Going into the Little League Classic on Sunday night, the Tigers were the clear underdogs. Not only were they a below .400 squad out of playoff contention going up against the Yankees, who are in a three-way tie for the second-best record in baseball, there were also the perhaps more trivial matters of historical cachet and star power. Tigers fans know that Tarik Skubal, Riley Greene, and Colt Keith are three of the best in the game right now, but put up against Aaron Judge and Juan Soto, that tends to fall by the wayside.
The fact that the Tigers had already taken one from the Yankees the night before didn't seem to hold much weight with the Little League crowd or the ESPN broadcast team, who were so on the Yankees' side it wouldn't be surprising if it disheartened the Tigers a little at the time.
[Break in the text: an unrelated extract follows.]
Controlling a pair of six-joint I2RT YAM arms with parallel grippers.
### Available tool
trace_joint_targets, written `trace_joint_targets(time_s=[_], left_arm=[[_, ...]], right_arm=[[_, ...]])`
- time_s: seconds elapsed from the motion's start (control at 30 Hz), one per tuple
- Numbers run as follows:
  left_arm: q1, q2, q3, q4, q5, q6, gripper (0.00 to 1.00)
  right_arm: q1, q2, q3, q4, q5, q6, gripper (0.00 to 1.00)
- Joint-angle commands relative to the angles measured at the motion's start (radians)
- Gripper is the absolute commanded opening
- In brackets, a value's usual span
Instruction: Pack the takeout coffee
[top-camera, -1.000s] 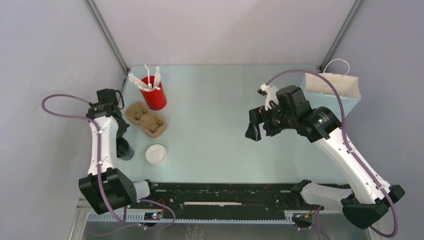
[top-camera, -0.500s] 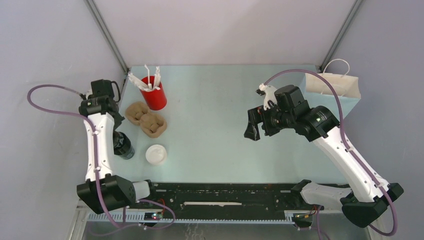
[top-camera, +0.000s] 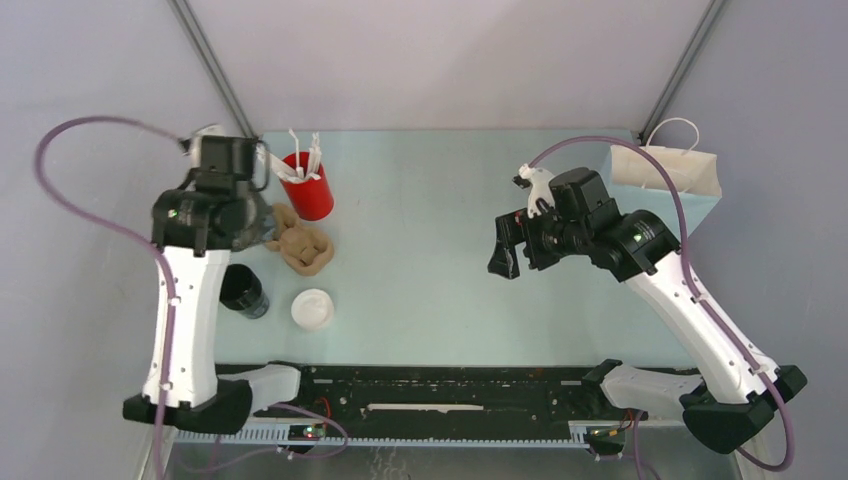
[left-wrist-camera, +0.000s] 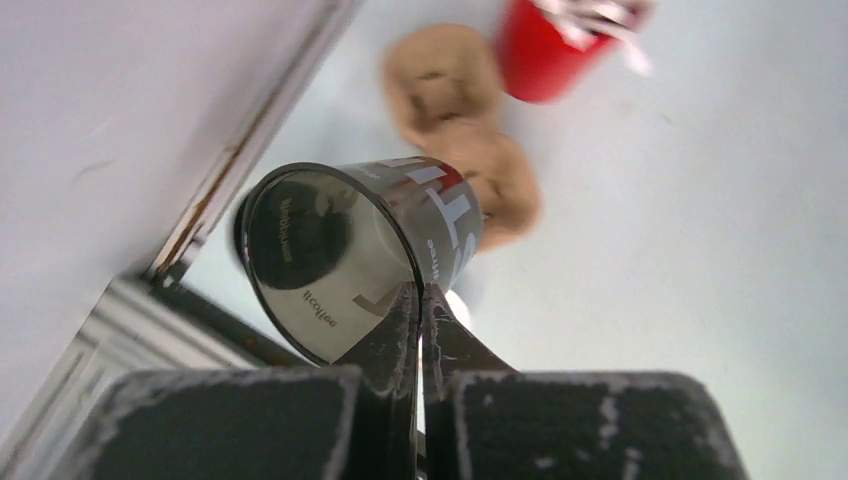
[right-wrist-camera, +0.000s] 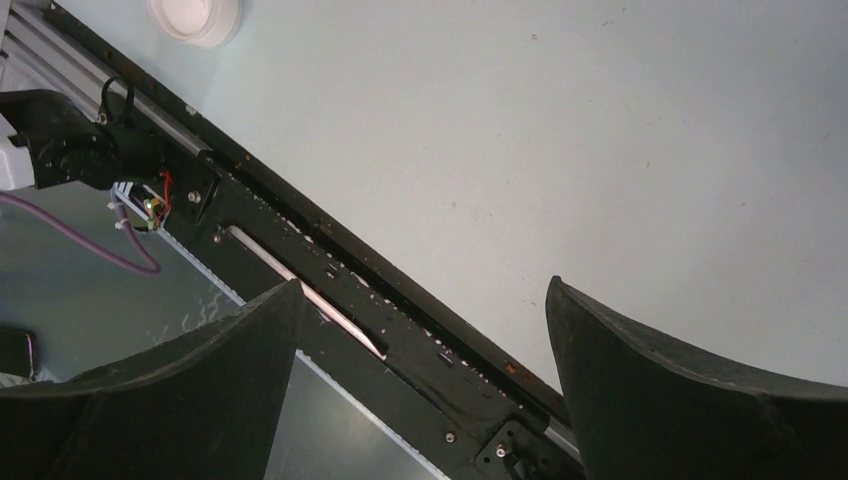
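Observation:
The takeout coffee is a black cup (left-wrist-camera: 330, 250) without its lid, its open mouth tipped toward the left wrist camera. My left gripper (left-wrist-camera: 421, 290) is shut on the cup's rim, one finger inside the wall and one outside. From above, the cup (top-camera: 243, 290) shows at the table's left edge beside my left arm, which hides the fingers. The round white lid (top-camera: 312, 308) lies flat on the table just right of the cup. My right gripper (top-camera: 505, 250) hangs open and empty over the middle right, jaws wide apart (right-wrist-camera: 423, 282).
A brown pulp cup tray (top-camera: 305, 245) and a red cup of white cutlery (top-camera: 308, 185) stand behind the black cup. A white paper bag (top-camera: 667, 170) stands at the far right corner. The black rail (top-camera: 450, 385) runs along the near edge.
My left wrist has risen and swung toward the back over the tray, and its jaws have closed on the cup's rim. The cup has shifted slightly. The right arm has barely moved.

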Motion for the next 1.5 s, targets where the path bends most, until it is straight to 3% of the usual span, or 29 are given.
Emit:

However, that didn't stop the Tigers from storming back on Sunday night and taking the series from the Yankees in front of a crowd that was mostly rooting against them. Skubal had only allowed one run through six innings and the Tigers bullpen held things down from there. In the bottom of the ninth, the Yankees were threatening a 1-0 win until the young guns decided they wouldn't go down without a fight.
Colt Keith doubled, and then the newly promoted Jace Jung came up to make things interesting. He roped a single into left field — his first major league RBI — to score Keith and force the game into extras.
Tigers led by Jace Jung, Parker Meadows in Little League Classic walk-off against Yankees
In the 10th, the Yankees took advantage of the ghost runner on second, and DJ LeMahieu promptly made the game 2-1 on an RBI single. It'd be the only run Beau Brieske would allow, though; he got Oswaldo Cabrera to ground into a double play and then Gleyber Torres struck out to end the inning. Bottom of the 10th, Zach McKinstry scored Trey Sweeney as the ghost runner on the second pitch he saw from Mark Leiter Jr.
McKinstry moved to second on a nice steal that was challenged and upheld, and then Parker Meadows came up looking to put this one in the books. He didn't disappoint. In a 1-2 count, he grabbed ahold of a changeup on the corner of the plate and shot it to left field for the Tigers to walk it off.
It was the perfect way to cap off a series win against one of the best teams in baseball, and it shows that this Tigers team, even if they've been written off by not only the attending crowd but the broadcast meant to be a neutral party, is wily, and their young players are more than capable of stepping up and giving Detroit fans a glimmer of hope for the future.
It capped off Jung's first major league weekend neatly and was a nice revenge moment after he struck out looking with two men on and two outs in Friday's close game at Comerica. The Tigers celebrated on the field at Williamsport while a Little League crowd who weren't hiding their disappointment watched. Judge and Soto who?